A pressa como obstáculo à escuta e ao serviço

As especialistas destacam que a tecnologia e a cultura do imediatismo intensificaram a sensação de sobrecarga. Para Ada, a pandemia acelerou ainda mais esse processo: “já estávamos num ritmo acelerado, mas a pandemia da Covid-19 intensificou a prontidão na nossa mente. Perdemos o limite e entendemos que tudo deveria ser atendido na hora. O nosso carisma nos ensina que nada substitui a presença, o encontro, a disponibilidade para ouvir e ser ouvido.”

Dayse completa: “mesmo com a vida corrida, o carisma nos convida à escuta ativa e respeitosa. Cada atendimento é uma conexão íntima e sincera e, ao mesmo tempo, um crescimento contínuo.”

Desacelerar: um movimento espiritual

No contexto vicentino, desacelerar não significa fazer menos, mas estar mais inteiro. Para Ada, esse movimento começa internamente: “precisamos esvaziar de nós mesmos para encontrarmos o outro, para permitir que Deus comunique conosco. Deus comunica conosco através das pessoas e das circunstâncias.”

Dayse destaca que a missão vicentina está ligada ao abandono das urgências do cotidiano: “a saída em missão já é um ‘abandono’ das situações corriqueiras para estarmos plenos nos encontros. Deus nos visita através da mística vicentina.”

Escutar com o coração

Inspiradas no texto “Escutatória”, de Rubem Alves, as psicólogas reforçam a importância de cultivar silêncio interior para que a escuta seja verdadeira. “A escuta atenta exige postura de abertura e encontros sinceros. Deus nos faz nos silêncios da vida”, afirma Dayse. “Ouvir nem sempre é confortável, mas ao ouvir com disponibilidade interna afetiva e efetiva, acolhemos o outro como ele é”, complementa Ada.

Rede de Afeto: um antídoto coletivo

A Rede de Afeto nasceu justamente da necessidade de espaço de escuta entre vicentinos, especialmente jovens.

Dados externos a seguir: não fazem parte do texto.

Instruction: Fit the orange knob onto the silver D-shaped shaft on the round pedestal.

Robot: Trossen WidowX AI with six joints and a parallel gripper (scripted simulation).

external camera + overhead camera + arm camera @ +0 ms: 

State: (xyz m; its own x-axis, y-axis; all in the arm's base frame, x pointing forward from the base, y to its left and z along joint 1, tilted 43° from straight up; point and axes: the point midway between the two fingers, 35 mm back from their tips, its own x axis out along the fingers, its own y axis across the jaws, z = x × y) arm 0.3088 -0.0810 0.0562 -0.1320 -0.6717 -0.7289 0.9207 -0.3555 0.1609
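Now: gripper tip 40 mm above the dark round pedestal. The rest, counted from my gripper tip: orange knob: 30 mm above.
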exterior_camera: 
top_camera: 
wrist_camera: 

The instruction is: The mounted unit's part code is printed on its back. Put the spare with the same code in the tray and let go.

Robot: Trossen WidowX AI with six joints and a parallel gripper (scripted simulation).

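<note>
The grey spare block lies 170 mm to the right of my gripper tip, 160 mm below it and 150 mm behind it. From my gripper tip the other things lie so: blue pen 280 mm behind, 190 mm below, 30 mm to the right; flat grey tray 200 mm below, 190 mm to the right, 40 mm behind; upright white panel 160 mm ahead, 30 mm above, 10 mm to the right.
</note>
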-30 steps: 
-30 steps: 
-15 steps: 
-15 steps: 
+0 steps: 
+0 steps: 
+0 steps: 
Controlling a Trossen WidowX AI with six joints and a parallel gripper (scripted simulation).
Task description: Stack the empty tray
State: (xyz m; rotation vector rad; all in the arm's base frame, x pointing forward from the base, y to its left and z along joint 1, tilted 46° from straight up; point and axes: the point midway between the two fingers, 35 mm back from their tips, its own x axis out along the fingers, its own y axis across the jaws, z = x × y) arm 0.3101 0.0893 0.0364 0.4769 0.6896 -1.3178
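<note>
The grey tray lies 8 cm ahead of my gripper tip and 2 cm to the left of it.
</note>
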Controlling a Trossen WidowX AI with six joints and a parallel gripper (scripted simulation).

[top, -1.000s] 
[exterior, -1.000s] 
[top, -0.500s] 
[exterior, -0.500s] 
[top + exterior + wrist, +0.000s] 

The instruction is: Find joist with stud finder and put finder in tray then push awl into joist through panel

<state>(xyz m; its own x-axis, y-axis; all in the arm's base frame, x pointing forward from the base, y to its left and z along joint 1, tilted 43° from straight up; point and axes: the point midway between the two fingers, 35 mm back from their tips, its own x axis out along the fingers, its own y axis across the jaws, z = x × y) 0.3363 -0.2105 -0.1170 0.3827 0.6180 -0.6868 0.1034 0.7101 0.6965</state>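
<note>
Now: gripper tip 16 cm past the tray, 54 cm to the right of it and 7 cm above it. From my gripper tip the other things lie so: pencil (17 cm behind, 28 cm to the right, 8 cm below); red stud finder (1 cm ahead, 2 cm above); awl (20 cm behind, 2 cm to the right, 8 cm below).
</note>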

Segundo Dayse: “quando nos conectamos com outros de forma autêntica e acolhedora, criamos um espaço onde todos podem respirar, se sentir vistos e apoiados.”

Ada descreve a iniciativa como: “uma rede de esperança e confiança do coração. Que essa confiança silenciosa renasça em cada um de nós.”

Dicas práticas para servir com atenção

Para quem deseja viver o carisma vicentino com profundidade, mesmo na correria, as psicólogas deixam orientações:

Ada destaca a importância da confiança e esperança: “a confiança do coração é uma entrega carregada de fé. Para São Vicente, essa entrega era o abandono total na providência de Deus. A certeza de que nunca estivemos totalmente sozinhos.”

Já Dayse reforça um gesto simples e transformador: “pratique a escuta ativa. Pare um instante, olhe nos olhos de quem está à sua frente e simplesmente ouça. Às vezes, isso pode fazer toda a diferença.”

E lembra: “não se esqueça de se cuidar também. O serviço vicentino é sobre servir com a alma leve — e isso começa com você.”

Em tempos de pressa, o carisma vicentino nos provoca a nadar contra a corrente: desacelerar, encontrar sentido, cultivar presença e transformar encontros em experiências de amor e esperança. Porque, como nos ensinou São Vicente, é no outro — especialmente no mais pobre — que Deus nos espera.